• _What needs to be done_
What appears from the first line of the data below through the line containing "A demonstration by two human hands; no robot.", both included, should be copied exactly, and nothing else.

(Source data)

BEGIN

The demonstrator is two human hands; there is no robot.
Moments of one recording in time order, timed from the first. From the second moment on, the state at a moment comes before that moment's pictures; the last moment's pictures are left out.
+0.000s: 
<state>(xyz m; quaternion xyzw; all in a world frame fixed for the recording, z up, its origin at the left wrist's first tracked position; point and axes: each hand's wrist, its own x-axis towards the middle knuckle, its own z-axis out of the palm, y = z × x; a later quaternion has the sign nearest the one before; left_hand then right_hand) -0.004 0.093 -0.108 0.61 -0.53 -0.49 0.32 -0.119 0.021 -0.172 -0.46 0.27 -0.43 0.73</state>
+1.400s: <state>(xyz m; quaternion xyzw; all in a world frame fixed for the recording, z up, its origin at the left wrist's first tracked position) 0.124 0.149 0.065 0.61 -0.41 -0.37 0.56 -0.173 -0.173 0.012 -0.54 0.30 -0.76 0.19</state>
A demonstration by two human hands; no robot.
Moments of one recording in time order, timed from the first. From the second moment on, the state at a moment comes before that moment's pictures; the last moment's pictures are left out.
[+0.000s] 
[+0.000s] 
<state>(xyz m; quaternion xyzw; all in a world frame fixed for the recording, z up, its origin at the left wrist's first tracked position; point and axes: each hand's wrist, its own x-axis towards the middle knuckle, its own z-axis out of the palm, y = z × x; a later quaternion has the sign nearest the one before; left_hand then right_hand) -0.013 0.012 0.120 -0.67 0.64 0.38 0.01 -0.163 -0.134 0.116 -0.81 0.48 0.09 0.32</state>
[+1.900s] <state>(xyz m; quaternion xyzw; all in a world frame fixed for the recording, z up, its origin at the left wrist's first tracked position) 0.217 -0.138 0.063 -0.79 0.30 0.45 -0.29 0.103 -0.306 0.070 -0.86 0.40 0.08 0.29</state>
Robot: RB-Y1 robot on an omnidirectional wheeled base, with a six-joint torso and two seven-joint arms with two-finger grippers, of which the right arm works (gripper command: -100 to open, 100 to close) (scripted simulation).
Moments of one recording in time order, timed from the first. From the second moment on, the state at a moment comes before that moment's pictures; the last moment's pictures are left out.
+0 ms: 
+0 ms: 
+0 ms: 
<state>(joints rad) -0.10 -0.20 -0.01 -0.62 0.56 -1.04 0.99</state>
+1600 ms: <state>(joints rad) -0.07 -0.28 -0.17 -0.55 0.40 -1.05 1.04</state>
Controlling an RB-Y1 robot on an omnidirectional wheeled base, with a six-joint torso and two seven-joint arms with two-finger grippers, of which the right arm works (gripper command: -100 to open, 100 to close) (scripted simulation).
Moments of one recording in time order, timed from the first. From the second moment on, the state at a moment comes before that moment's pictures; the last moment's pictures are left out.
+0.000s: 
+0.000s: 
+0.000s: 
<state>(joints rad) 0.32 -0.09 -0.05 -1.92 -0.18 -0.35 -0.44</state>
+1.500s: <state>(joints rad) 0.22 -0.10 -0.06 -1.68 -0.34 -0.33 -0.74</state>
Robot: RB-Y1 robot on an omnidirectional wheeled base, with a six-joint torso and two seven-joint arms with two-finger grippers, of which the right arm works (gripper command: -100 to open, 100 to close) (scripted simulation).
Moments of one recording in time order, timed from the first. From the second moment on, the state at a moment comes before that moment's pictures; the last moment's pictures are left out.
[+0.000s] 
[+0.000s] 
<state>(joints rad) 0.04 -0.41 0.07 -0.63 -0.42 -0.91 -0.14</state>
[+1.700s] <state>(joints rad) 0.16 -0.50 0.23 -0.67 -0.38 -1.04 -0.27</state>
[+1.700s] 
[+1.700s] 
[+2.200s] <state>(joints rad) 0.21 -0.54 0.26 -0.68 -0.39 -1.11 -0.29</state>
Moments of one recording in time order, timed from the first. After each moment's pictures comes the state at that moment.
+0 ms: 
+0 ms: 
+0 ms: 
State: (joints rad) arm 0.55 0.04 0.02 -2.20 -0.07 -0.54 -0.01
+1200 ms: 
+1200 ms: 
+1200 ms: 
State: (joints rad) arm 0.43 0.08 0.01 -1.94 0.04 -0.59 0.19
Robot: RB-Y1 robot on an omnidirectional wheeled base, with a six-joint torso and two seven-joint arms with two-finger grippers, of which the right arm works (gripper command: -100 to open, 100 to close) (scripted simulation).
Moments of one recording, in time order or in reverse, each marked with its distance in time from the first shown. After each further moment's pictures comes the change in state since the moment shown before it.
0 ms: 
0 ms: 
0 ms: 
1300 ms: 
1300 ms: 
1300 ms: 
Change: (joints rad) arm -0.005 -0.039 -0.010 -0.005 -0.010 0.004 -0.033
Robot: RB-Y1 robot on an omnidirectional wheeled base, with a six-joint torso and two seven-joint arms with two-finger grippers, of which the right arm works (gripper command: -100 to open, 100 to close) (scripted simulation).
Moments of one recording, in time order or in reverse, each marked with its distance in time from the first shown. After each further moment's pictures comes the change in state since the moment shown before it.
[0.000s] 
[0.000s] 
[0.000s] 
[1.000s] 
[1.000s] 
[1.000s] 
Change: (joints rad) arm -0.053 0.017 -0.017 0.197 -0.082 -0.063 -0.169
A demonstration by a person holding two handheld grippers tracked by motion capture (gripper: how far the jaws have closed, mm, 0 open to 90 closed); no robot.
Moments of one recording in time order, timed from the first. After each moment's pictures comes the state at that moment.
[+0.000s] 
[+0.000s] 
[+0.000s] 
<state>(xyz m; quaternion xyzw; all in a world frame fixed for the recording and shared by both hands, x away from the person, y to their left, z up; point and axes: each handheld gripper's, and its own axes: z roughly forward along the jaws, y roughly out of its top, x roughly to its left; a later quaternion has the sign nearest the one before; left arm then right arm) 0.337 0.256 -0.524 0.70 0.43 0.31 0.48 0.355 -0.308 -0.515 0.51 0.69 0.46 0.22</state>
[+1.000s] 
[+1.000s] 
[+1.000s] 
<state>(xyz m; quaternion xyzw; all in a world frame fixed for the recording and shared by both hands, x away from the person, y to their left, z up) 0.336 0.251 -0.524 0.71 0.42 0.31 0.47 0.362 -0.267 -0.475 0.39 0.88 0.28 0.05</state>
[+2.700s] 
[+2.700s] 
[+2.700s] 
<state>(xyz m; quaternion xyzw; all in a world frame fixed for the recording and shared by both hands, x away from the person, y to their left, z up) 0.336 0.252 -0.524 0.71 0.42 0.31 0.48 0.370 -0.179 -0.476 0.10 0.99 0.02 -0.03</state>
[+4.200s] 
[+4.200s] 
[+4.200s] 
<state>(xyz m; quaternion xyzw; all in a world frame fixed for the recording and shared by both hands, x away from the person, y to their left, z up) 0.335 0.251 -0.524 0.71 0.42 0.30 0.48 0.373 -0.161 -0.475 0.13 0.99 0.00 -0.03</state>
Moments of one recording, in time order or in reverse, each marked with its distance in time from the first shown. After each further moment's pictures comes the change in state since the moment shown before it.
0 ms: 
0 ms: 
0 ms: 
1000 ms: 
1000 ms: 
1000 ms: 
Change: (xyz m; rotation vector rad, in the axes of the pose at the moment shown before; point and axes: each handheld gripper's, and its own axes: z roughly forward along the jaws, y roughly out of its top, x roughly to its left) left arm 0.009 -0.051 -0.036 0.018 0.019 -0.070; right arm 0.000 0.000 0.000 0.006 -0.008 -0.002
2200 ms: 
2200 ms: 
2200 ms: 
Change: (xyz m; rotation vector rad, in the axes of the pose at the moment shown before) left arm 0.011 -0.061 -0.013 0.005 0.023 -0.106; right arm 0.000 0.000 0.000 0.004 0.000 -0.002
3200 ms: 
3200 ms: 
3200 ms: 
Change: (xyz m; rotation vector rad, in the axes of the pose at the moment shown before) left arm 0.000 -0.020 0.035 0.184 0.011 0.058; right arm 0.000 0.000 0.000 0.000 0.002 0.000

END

• _Problem solution_
The demonstrator is two human hands; there is no robot.
Moments of one recording in time order, timed from the first. From the second moment on, the state at a moment comes before that moment's pictures; the last moment's pictures are left out.
+0.000s: 
<state>(xyz m; quaternion xyzw; all in a world frame fixed for the recording, z up, its origin at the left wrist's first tracked position; point and axes: each hand's wrist, its own x-axis towards the middle knuckle, its own z-axis out of the palm, y = z × x; a later quaternion has the sign nearest the one before; left_hand then right_hand) -0.004 0.093 -0.108 0.61 -0.53 -0.49 0.32 -0.119 0.021 -0.172 -0.46 0.27 -0.43 0.73</state>
+1.400s: <state>(xyz m; quaternion xyzw; all in a world frame fixed for the recording, z up, its origin at the left wrist's first tracked position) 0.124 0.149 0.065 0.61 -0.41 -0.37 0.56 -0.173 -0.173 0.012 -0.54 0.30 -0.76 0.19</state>
A demonstration by two human hands; no robot.

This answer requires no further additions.